To address this limitation, Unicode was developed, an encoding standard that assigns a unique code to each character used in any language in the world.
For example, the character ’✓’ has a Unicode value of U+2713, which is represented in binary as 0010 0111 0001 0011
Unicode uses a 16-bit (or more) representation for each character, which allows the representation of a much wider set of characters. For compatibility, the first 128 Unicode characters are identical to the ASCII character set.
Currently, the Unicode table has about 150 thousand encoded characters. That means we have also exhausted the 16 bits (which would go up to 65,536 characters). And this is where UTF comes into play.
UTF Encoding
Unicode and UTF (Unicode Transformation Format) are closely related, but they are different concepts:
Unicode: It is a character encoding standard that assigns a unique number to each character in almost all known writing systems in the world, including letters, numbers, symbols, and special characters.
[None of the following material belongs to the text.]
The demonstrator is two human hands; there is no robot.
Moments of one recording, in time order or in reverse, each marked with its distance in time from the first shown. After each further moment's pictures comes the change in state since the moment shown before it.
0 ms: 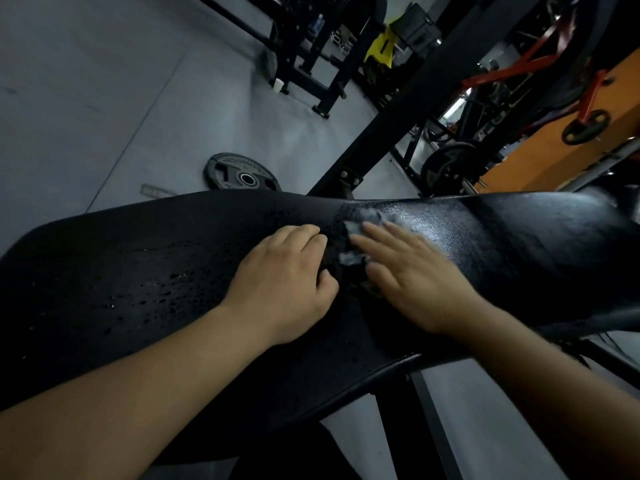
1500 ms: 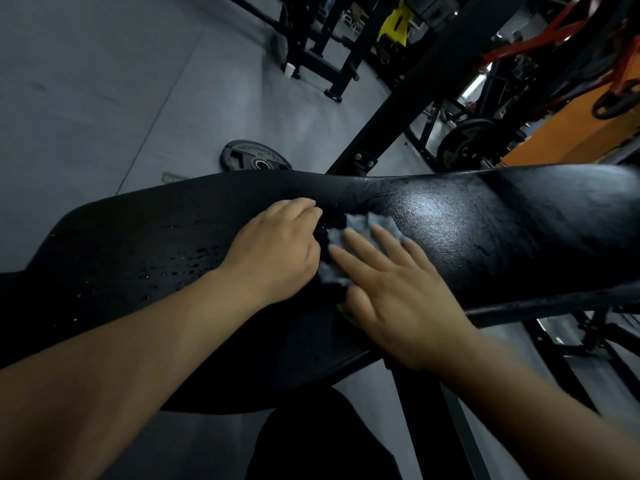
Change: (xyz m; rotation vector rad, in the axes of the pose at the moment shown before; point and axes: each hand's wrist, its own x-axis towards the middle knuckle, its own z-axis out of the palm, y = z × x) left_hand -0.006 -0.024 -0.008 -0.033 -0.002 -0.016; right_hand -0.040 -0.067 0.015 -0.061 0.010 -0.049
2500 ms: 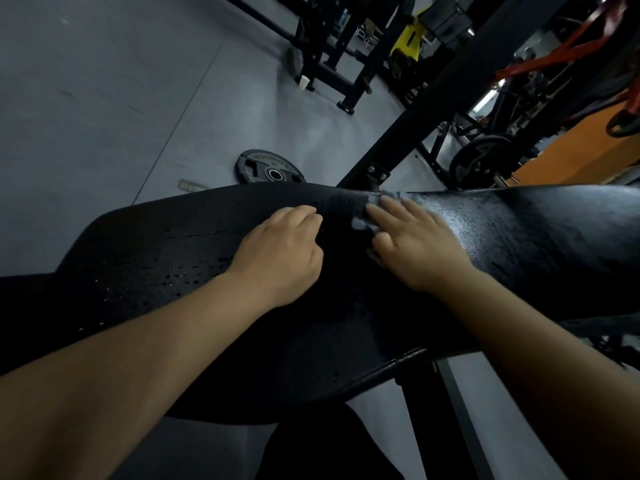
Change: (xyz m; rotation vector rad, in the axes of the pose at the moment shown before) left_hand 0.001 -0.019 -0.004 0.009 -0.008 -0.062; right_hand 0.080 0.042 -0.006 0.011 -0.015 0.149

For example, the letter “A” has a unique number in Unicode, as does any other character you can imagine.
UTF (Unicode Transformation Format): It is a way of encoding Unicode code points into byte sequences. UTF defines how these Unicode code points are stored in a computer’s memory or transmitted over a network.
There are several variants of UTF, such as UTF-8, UTF-16, and UTF-32, which differ in how they represent Unicode characters as byte sequences.
Now, regarding the number of bytes Unicode uses:
UTF-8: It is the most common and widely used. In UTF-8, each Unicode character is represented using 1, 2, 3, or 4 bytes. ASCII characters (the first 128 characters of Unicode) are represented with 1 byte in UTF-8, which means it is compatible with ASCII. Additional Unicode characters use more bytes depending on their range.
UTF-16: Each Unicode character is represented in UTF-16 using 2 or 4 bytes. Unicode characters in the “BMP” (Basic Multilingual Plane) range are represented with 2 bytes, while characters outside the BMP use 4 bytes.
UTF-32: It is the simplest format, as it assigns each Unicode character exactly 4 bytes. This means that any Unicode character, regardless of its range, will be represented with 4 bytes in UTF-32.
In summary, the number of bytes a Unicode character occupies depends on the UTF format being used:
- UTF-8: 1 to 4 bytes per character
- UTF-16: 2 or 4 bytes per character
- UTF-32: Always 4 bytes per character
Therefore, the answer to how many bytes Unicode has depends on the UTF format being used to encode it.